**Task to carry out**: Only lines containing the word "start" are needed; pull them out of the material.

___ Data block

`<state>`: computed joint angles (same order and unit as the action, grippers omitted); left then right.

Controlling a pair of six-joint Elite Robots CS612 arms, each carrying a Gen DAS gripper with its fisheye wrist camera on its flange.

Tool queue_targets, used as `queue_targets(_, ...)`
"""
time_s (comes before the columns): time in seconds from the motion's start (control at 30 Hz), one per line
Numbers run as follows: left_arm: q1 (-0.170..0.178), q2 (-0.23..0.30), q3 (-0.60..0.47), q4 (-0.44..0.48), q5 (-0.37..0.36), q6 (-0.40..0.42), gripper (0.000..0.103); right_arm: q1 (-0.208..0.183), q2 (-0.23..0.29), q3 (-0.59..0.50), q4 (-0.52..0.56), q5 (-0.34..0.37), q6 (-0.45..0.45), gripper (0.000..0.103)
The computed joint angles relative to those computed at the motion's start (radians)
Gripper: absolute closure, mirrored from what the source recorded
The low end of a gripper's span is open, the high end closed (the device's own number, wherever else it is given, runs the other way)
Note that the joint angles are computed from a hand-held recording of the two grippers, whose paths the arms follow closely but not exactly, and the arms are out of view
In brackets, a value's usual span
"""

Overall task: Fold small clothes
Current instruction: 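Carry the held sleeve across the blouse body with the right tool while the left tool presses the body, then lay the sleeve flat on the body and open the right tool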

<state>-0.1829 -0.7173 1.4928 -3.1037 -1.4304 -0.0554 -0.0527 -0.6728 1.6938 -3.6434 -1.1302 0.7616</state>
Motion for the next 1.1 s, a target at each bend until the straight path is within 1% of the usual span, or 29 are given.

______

**Task result**:
time_s (comes before the columns): time in seconds from the motion's start (control at 30 Hz), one per line
The computed joint angles relative to those computed at the motion's start (radians)

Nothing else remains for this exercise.